Wireless power

We can learn from them
The mobile phone industry is big in off-grid power usage.  But not for any ecological reasons.  In fact a close look at the cell companies’ power consumption proves their talk of green is just that – talk.

The wireless network, due to the distribution of its infrastructure, is an ideal candidate to test out new ideas in decentralized power. But for the most part, cellular services  turn to alternative energy solutions where there is no access, or unreliable access, to grid power.   And they avoid building towers in isolated areas because its not cost-effective, although that is precisely where their consumers most need them.

Operators have cell sites in remote areas powered by geothermal and wind or diesel backup generators.  Places like national parks, which have no access to the energy grid, are most likely to receive the off-grid treatment.  Fuel cells are being deployed in hurricane-prone communities in the Southeast, where a reliable diesel supply is unlikely during a natural disaster.

But the green initiatives in the mobile industry appear not to embrace the power supply. Operators aren’t going to move their cell sites off the power grid — where it is available — anytime soon.

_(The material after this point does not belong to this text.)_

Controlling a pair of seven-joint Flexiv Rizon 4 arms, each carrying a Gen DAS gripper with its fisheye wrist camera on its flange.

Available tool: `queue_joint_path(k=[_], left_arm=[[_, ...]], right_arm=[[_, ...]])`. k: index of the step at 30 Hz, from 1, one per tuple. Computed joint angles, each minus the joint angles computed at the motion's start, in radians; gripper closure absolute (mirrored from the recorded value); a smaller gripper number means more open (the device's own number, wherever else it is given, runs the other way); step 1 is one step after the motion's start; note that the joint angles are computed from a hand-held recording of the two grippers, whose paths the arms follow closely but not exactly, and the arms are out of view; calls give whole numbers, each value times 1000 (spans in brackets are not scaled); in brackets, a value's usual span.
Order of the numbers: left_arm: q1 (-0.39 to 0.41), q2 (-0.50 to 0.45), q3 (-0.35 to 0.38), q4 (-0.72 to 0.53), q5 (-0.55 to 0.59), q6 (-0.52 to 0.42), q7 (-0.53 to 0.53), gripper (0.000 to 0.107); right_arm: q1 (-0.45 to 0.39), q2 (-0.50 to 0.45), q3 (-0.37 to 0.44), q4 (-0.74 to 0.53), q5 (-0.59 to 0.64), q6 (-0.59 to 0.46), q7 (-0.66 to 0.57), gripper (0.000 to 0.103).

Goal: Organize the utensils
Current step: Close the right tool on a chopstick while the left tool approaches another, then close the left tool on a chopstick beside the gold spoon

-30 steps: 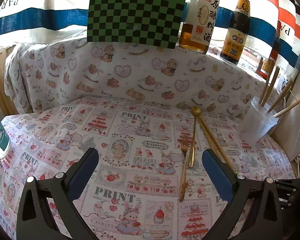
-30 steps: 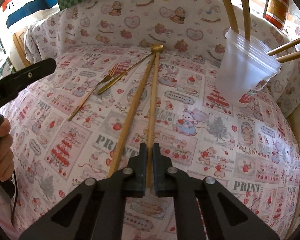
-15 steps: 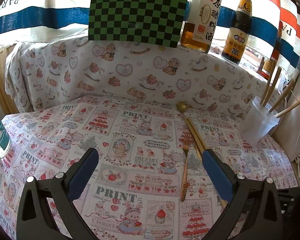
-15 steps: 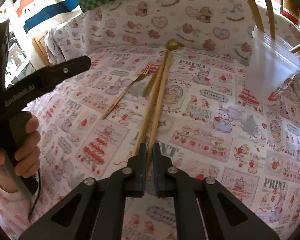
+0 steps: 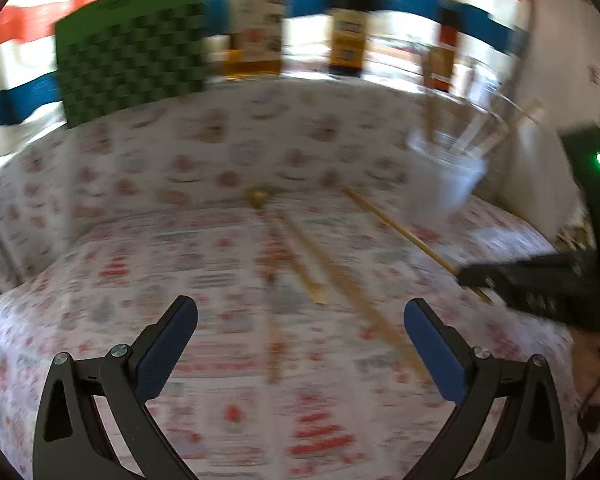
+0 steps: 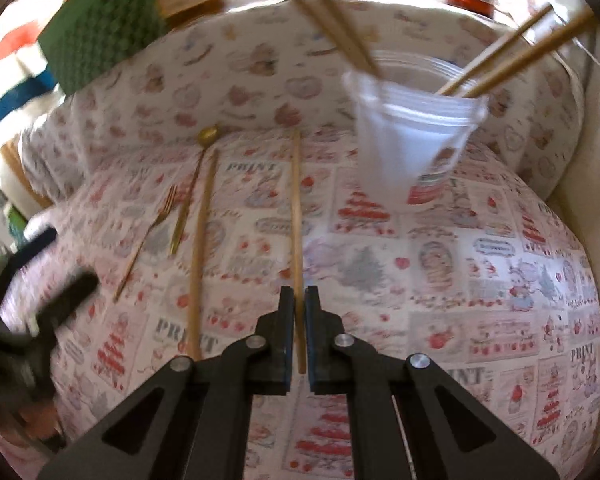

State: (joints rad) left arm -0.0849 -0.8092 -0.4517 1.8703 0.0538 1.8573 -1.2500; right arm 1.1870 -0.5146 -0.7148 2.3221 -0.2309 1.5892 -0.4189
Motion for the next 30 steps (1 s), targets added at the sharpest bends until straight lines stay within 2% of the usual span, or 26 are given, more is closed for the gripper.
queue_joint_path(k=[2, 7, 8, 12, 15, 17, 18, 20, 21, 23, 26, 30], left_arm=[[-39, -2, 17, -24, -7, -47, 19, 4], [-273, 13, 239, -74, -81, -126, 48, 4], [-329, 16, 301, -83, -97, -148, 40, 4], [-406, 17, 390, -93, -141, -201, 23, 4], [-350, 17, 334, -93, -172, -250, 15, 7], [-303, 20, 283, -75, -216, -251, 36, 18], [-308, 21, 303, -80, -187, -249, 2, 21], [-282, 23, 289, -73, -193, -244, -5, 33], [-270, 25, 275, -62, -231, -236, 16, 37], [-286, 23, 316, -74, -207, -232, -35, 57], [-322, 15, 383, -97, -228, -232, -90, 59], [-291, 18, 364, -91, -215, -231, -94, 66]], right_arm=[[-1, 8, -8, 11, 12, 13, 4, 98], [59, 22, -63, 45, 55, 27, -13, 98], [63, 25, -66, 47, 61, 24, -18, 98], [79, 11, -70, 30, 61, 8, -24, 98], [87, 1, -77, 25, 59, 4, -26, 98], [78, 2, -67, 25, 60, 3, -26, 98], [75, 2, -64, 24, 60, 2, -25, 98], [70, 1, -59, 21, 57, -2, -23, 98], [67, 0, -56, 19, 55, -4, -21, 98], [60, -2, -48, 16, 47, -8, -18, 98], [50, -10, -37, 8, 34, -16, -10, 98], [21, -13, -8, 0, 13, -15, -2, 98]])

A direct connection to a centralized power source is still seen as the cheapest and most efficient means for an operator to power its network. The economic incentive simply isn’t there and neither is the pressure from environmental groups or agencies. Market research group Gartner estimates that the entire information and communications technology industry accounts for only 2% of global carbon emissions. The wireless industry contributes just a fraction to that total, and according to phone maker Ericsson the transportation of manufactured wireless equipment around the globe is responsible for a good deal of those emissions. A mobile network operator isn’t contributing an outsized share to the world’s global warming problems.

It does seem, though, that wireless is in an interesting position to become a global test case for sustainable industry. Vendors have driven power efficiency and alternative energy advancements far in recent years, primarily to meet the problems of deploying in the developing world. Those technologies now are leaking into the developed world.

The reason why most operators in the developing world are moving toward renewable power sources, away from generators, isn’t an overpowering sense of global responsibility. They’re being killed by the cost of diesel fuel. Energy costs in the U.S. will likely rise, just as the cost and operational difficulty of deploying green technologies will fall. Combine those with the operators growing environmental awareness and the possibility of government incentives and we may soon reaching a tipping point where the self-sustaining network makes more economic sense than a grid-powered one.

The monumental power needs of a Google data center can’t be met with an array of solar panels, but a single base station among a network of tens of thousands could. Going off the grid entirely might not be a near-term possibility, but becoming partially self-sustaining might. Solar panels mounted on every cell tower would be a start — it’s not as if they would make them any uglier.